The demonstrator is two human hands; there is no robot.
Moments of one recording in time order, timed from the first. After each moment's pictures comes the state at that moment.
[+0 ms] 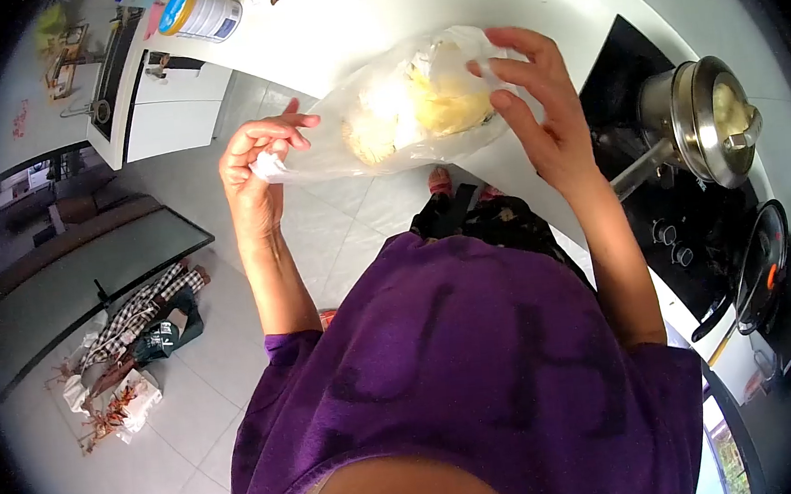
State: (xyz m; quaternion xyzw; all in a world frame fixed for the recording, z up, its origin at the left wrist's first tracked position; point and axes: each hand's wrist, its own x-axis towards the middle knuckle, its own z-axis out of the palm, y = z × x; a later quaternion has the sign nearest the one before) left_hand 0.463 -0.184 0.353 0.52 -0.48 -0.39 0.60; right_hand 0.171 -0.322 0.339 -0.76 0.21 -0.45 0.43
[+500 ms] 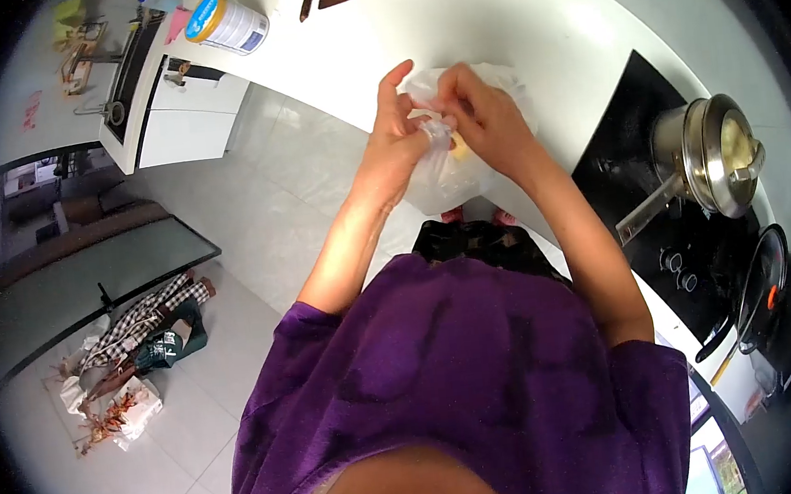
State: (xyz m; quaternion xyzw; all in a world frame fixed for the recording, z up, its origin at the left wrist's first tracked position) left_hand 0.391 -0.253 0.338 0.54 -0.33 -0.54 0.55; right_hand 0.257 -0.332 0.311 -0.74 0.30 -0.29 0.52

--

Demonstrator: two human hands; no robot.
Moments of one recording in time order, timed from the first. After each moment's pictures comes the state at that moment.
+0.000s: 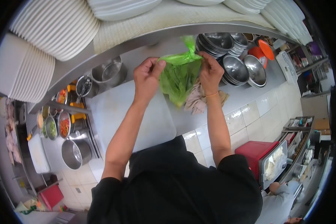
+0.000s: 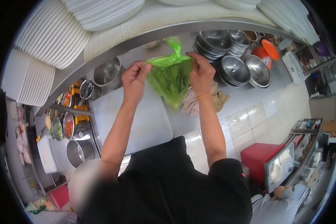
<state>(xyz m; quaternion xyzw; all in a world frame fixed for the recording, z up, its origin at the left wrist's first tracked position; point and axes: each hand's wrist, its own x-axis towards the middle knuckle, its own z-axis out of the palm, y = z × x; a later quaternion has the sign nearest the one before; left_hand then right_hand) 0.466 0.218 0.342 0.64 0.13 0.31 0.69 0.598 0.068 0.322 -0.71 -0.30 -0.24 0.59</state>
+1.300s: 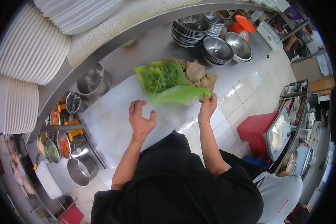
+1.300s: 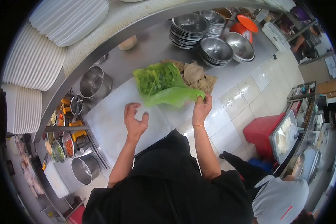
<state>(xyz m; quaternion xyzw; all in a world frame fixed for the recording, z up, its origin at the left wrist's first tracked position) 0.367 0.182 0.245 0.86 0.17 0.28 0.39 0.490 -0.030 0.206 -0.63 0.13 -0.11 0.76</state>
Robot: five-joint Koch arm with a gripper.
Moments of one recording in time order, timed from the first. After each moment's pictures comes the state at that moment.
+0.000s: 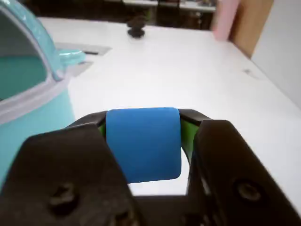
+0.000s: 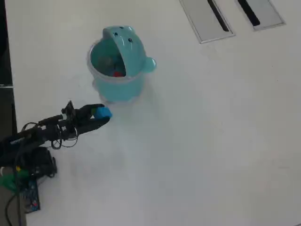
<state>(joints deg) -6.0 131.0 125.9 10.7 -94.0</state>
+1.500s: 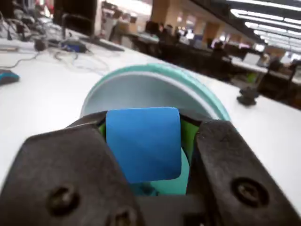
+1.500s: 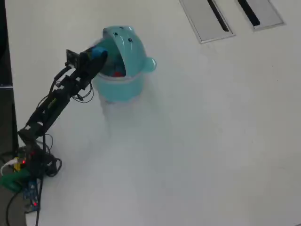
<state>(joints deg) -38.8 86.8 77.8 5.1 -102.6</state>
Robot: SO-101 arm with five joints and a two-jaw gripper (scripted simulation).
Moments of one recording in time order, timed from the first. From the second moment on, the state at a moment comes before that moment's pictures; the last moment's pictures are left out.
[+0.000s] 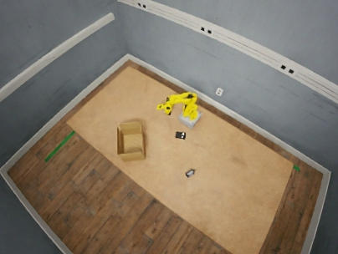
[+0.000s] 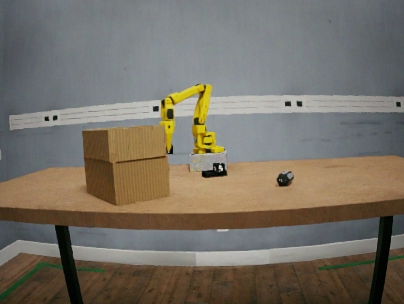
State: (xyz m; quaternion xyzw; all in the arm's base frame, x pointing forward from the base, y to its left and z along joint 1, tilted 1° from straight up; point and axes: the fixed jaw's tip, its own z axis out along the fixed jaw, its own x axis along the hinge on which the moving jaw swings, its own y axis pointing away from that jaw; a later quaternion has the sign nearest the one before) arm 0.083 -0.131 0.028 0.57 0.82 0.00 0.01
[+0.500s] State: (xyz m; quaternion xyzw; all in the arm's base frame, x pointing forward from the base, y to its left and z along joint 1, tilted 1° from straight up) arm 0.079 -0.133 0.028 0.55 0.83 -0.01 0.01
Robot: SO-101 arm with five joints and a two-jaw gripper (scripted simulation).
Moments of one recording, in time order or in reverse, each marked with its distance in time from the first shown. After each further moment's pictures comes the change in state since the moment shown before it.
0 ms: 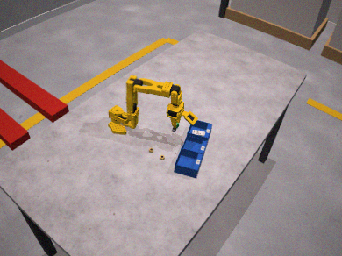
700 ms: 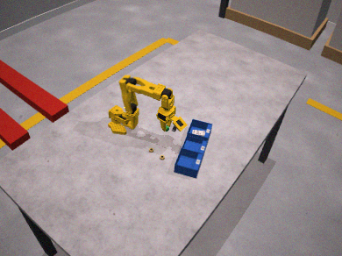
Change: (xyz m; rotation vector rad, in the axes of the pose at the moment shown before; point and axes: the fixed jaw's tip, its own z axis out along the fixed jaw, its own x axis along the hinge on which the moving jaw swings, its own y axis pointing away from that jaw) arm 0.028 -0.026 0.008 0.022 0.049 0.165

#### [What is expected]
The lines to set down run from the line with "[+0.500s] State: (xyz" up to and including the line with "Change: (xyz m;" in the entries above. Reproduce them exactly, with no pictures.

#### [Output of the task]
[+0.500s] State: (xyz m; quaternion xyzw; all in the arm's base frame, x pointing forward from the base, y to its left and z along joint 1, tilted 1° from straight up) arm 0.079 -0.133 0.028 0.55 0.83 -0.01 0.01
Robot: SO-101 arm with five joints and a two-jaw gripper (scripted simulation).
Moments of one recording, in time order or in reverse, each marked with its distance in time from the first shown. After each further moment's pictures comes the change in state since the moment shown before it.
0 ms: 
700 ms: 
Change: (xyz m; rotation vector rad, in the axes of the pose at the moment shown before; point and axes: the fixed jaw's tip, its own z axis out along the fixed jaw, its own x axis along the hinge on which the moving jaw swings, its own y axis pointing away from that jaw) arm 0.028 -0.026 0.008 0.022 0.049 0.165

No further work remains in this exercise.